I was down in Mexico getting some leatherwork done, when I herd this load thumping noise!
This guy had a huge 40 foot give or take an inch tree trunk he was turning using an old tractor
cut in half The counter weight was a ten foot by four concrete block!
I stopped by the next day and it looked beautiful! and he ownly used chainsaws!
Anybody know of one bigger?


----------



## waho6o9 (May 6, 2011)




----------



## Picklehead (Feb 12, 2013)

Gonna need one big ass dust collector!


----------



## WillliamMSP (Jan 3, 2014)

Someone really likes their Lucky Charms.


----------



## HerbC (Jul 28, 2010)

Well, they say if there's no pictures, it didn't happen.


----------



## BurlyBob (Mar 13, 2012)

Maybe it's a cereal bowl for the Jolly Green Giant!


----------



## konnon6 (Jan 25, 2012)

I like it! But its still not as long as the one I saw.


----------



## Racer2007 (Jan 13, 2011)

It is a swimming pool for his kids.


----------



## Bonka (Apr 13, 2012)

At last. One bigger than mine.


----------



## Underdog (Oct 29, 2012)

http://wwideas.com/2014/11/the-biggest-wooden-bowl/ 
Here's the information on the bowl picture shown above.


----------



## 280305 (Sep 28, 2008)

This could come in handy.
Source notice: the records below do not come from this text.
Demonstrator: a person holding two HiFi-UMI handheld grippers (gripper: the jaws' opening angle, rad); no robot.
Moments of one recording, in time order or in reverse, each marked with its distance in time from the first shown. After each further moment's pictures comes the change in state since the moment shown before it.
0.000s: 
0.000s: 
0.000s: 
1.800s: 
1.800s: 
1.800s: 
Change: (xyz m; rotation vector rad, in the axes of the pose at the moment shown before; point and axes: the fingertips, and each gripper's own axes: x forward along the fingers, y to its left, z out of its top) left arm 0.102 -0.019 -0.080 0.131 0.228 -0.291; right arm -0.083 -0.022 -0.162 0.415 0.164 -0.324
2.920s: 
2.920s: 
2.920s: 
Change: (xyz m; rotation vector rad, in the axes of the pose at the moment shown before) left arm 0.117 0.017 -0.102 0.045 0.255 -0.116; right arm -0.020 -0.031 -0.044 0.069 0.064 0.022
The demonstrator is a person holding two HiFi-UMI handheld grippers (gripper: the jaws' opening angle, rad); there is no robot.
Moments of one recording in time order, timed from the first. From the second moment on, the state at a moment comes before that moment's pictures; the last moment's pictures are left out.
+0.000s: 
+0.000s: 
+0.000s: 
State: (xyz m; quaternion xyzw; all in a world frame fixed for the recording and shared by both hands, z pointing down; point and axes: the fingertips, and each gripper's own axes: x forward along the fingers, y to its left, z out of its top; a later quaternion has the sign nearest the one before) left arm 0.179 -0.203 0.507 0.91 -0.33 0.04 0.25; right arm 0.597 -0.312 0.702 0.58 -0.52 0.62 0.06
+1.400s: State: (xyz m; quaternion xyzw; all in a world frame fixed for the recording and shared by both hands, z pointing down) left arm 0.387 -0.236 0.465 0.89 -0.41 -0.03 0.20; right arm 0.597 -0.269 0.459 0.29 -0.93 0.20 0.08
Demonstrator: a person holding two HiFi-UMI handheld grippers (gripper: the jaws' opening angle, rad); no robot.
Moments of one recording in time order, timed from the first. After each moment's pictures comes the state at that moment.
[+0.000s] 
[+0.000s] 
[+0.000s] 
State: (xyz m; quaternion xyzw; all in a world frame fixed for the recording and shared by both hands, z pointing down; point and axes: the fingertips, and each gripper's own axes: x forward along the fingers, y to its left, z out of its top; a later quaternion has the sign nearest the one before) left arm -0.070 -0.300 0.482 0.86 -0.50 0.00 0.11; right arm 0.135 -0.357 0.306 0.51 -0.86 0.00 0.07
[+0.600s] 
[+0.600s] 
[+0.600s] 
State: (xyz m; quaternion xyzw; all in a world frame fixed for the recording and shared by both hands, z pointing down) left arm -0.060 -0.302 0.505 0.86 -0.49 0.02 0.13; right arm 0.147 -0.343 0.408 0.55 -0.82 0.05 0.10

I try to limit myself to two bowls of ice cream per week.


----------



## marshallLaw (Mar 17, 2016)

PopCorn for binge watching your favorite shows!


----------



## SawyerRob (Feb 8, 2016)

That's a big bowl, it looks bigger than this one,










SR


----------



## oldnovice (Mar 7, 2009)

Wasn't there a video on that BIG lathe!


----------



## helluvawreck (Jul 21, 2010)

That is amazing.

helluvawreck aka Charles
http://woodworkingexpo.wordpress.com


----------